◆ **Problem**: The records, repeated exactly and in full, are the expected answer.

◆ **Data**:
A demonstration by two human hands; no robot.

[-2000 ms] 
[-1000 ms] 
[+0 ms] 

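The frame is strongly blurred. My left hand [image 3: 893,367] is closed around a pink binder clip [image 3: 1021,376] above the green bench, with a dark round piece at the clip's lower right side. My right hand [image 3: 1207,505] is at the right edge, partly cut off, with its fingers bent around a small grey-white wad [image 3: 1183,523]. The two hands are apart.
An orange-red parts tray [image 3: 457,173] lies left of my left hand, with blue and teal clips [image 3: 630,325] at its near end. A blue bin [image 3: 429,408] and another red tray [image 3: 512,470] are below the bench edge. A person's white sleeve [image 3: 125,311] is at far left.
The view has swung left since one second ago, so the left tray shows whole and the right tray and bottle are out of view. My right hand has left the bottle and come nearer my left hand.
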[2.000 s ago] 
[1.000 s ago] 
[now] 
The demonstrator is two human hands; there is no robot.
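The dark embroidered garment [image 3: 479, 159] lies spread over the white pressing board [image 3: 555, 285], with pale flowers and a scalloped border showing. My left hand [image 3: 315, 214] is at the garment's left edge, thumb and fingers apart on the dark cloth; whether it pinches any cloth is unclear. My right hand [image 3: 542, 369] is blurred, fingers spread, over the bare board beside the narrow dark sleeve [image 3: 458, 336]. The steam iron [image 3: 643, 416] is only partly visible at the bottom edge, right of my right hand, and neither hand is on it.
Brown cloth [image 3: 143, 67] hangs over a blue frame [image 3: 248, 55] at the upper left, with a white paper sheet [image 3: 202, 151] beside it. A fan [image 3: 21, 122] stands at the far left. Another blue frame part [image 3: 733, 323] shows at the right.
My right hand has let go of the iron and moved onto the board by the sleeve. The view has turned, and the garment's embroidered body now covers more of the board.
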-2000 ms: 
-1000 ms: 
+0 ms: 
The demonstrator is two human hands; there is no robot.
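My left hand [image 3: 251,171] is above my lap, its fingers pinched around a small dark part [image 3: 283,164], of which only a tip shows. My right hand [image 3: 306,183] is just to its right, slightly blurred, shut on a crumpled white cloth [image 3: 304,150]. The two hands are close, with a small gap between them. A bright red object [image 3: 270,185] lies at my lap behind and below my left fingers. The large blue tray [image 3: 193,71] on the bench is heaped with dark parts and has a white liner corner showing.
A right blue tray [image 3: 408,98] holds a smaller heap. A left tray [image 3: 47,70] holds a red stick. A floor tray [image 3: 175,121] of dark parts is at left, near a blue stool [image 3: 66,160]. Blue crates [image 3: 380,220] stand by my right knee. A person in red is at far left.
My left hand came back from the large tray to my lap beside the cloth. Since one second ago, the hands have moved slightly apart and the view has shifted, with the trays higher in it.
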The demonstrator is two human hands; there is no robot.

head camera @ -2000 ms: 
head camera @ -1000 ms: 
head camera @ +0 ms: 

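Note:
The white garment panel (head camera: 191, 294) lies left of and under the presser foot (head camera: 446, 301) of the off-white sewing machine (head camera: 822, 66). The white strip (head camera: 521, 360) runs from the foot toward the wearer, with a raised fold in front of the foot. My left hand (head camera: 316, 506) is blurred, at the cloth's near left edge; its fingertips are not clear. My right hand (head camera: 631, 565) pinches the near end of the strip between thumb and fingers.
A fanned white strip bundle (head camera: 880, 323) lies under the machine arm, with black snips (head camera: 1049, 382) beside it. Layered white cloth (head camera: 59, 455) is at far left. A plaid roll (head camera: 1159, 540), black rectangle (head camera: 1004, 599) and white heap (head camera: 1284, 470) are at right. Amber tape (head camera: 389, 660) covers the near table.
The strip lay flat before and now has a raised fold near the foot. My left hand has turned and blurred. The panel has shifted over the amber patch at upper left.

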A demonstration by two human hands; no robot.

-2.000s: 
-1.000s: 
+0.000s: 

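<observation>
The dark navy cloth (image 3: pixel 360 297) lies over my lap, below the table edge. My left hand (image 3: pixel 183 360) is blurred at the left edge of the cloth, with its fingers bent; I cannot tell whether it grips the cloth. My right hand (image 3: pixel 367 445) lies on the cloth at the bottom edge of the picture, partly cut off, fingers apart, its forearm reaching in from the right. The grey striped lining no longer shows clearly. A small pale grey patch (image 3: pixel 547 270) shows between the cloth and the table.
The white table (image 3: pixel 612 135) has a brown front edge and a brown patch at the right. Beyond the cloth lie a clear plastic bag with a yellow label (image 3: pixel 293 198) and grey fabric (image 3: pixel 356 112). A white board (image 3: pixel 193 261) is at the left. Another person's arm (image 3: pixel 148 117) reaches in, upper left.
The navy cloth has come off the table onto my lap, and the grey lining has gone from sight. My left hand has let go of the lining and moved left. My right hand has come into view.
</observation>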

◆ **Solved exercise**:
A demonstration by two human hands; no robot.

[-2000 ms] 
[-1000 ms] 
[+0 ms] 

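The frame is strongly blurred. My left hand [image 3: 893,367] is closed around a pink binder clip [image 3: 1021,376] above the green bench, with a dark round piece at the clip's lower right side. My right hand [image 3: 1207,505] is at the right edge, partly cut off, with its fingers bent around a small grey-white wad [image 3: 1183,523]. The two hands are apart.
An orange-red parts tray [image 3: 457,173] lies left of my left hand, with blue and teal clips [image 3: 630,325] at its near end. A blue bin [image 3: 429,408] and another red tray [image 3: 512,470] are below the bench edge. A person's white sleeve [image 3: 125,311] is at far left.
The view has swung left since one second ago, so the left tray shows whole and the right tray and bottle are out of view. My right hand has left the bottle and come nearer my left hand.
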[2.000 s ago] 
[1.000 s ago] 
[now] 
The demonstrator is two human hands; there is no robot.
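The dark embroidered garment [image 3: 479, 159] lies spread over the white pressing board [image 3: 555, 285], with pale flowers and a scalloped border showing. My left hand [image 3: 315, 214] is at the garment's left edge, thumb and fingers apart on the dark cloth; whether it pinches any cloth is unclear. My right hand [image 3: 542, 369] is blurred, fingers spread, over the bare board beside the narrow dark sleeve [image 3: 458, 336]. The steam iron [image 3: 643, 416] is only partly visible at the bottom edge, right of my right hand, and neither hand is on it.
Brown cloth [image 3: 143, 67] hangs over a blue frame [image 3: 248, 55] at the upper left, with a white paper sheet [image 3: 202, 151] beside it. A fan [image 3: 21, 122] stands at the far left. Another blue frame part [image 3: 733, 323] shows at the right.
My right hand has let go of the iron and moved onto the board by the sleeve. The view has turned, and the garment's embroidered body now covers more of the board.
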-2000 ms: 
-1000 ms: 
+0 ms: 
The demonstrator is two human hands; there is no robot.
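My left hand [image 3: 251,171] is above my lap, its fingers pinched around a small dark part [image 3: 283,164], of which only a tip shows. My right hand [image 3: 306,183] is just to its right, slightly blurred, shut on a crumpled white cloth [image 3: 304,150]. The two hands are close, with a small gap between them. A bright red object [image 3: 270,185] lies at my lap behind and below my left fingers. The large blue tray [image 3: 193,71] on the bench is heaped with dark parts and has a white liner corner showing.
A right blue tray [image 3: 408,98] holds a smaller heap. A left tray [image 3: 47,70] holds a red stick. A floor tray [image 3: 175,121] of dark parts is at left, near a blue stool [image 3: 66,160]. Blue crates [image 3: 380,220] stand by my right knee. A person in red is at far left.
My left hand came back from the large tray to my lap beside the cloth. Since one second ago, the hands have moved slightly apart and the view has shifted, with the trays higher in it.
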The demonstrator is two human hands; there is no robot.

head camera @ -2000 ms: 
head camera @ -1000 ms: 
head camera @ +0 ms: 

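Note:
The white garment panel (head camera: 191, 294) lies left of and under the presser foot (head camera: 446, 301) of the off-white sewing machine (head camera: 822, 66). The white strip (head camera: 521, 360) runs from the foot toward the wearer, with a raised fold in front of the foot. My left hand (head camera: 316, 506) is blurred, at the cloth's near left edge; its fingertips are not clear. My right hand (head camera: 631, 565) pinches the near end of the strip between thumb and fingers.
A fanned white strip bundle (head camera: 880, 323) lies under the machine arm, with black snips (head camera: 1049, 382) beside it. Layered white cloth (head camera: 59, 455) is at far left. A plaid roll (head camera: 1159, 540), black rectangle (head camera: 1004, 599) and white heap (head camera: 1284, 470) are at right. Amber tape (head camera: 389, 660) covers the near table.
The strip lay flat before and now has a raised fold near the foot. My left hand has turned and blurred. The panel has shifted over the amber patch at upper left.
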
A demonstration by two human hands; no robot.

-2.000s: 
-1.000s: 
+0.000s: 

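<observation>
The dark navy cloth (image 3: pixel 360 297) lies over my lap, below the table edge. My left hand (image 3: pixel 183 360) is blurred at the left edge of the cloth, with its fingers bent; I cannot tell whether it grips the cloth. My right hand (image 3: pixel 367 445) lies on the cloth at the bottom edge of the picture, partly cut off, fingers apart, its forearm reaching in from the right. The grey striped lining no longer shows clearly. A small pale grey patch (image 3: pixel 547 270) shows between the cloth and the table.
The white table (image 3: pixel 612 135) has a brown front edge and a brown patch at the right. Beyond the cloth lie a clear plastic bag with a yellow label (image 3: pixel 293 198) and grey fabric (image 3: pixel 356 112). A white board (image 3: pixel 193 261) is at the left. Another person's arm (image 3: pixel 148 117) reaches in, upper left.
The navy cloth has come off the table onto my lap, and the grey lining has gone from sight. My left hand has let go of the lining and moved left. My right hand has come into view.
</observation>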

With this, there is nothing more to the exercise.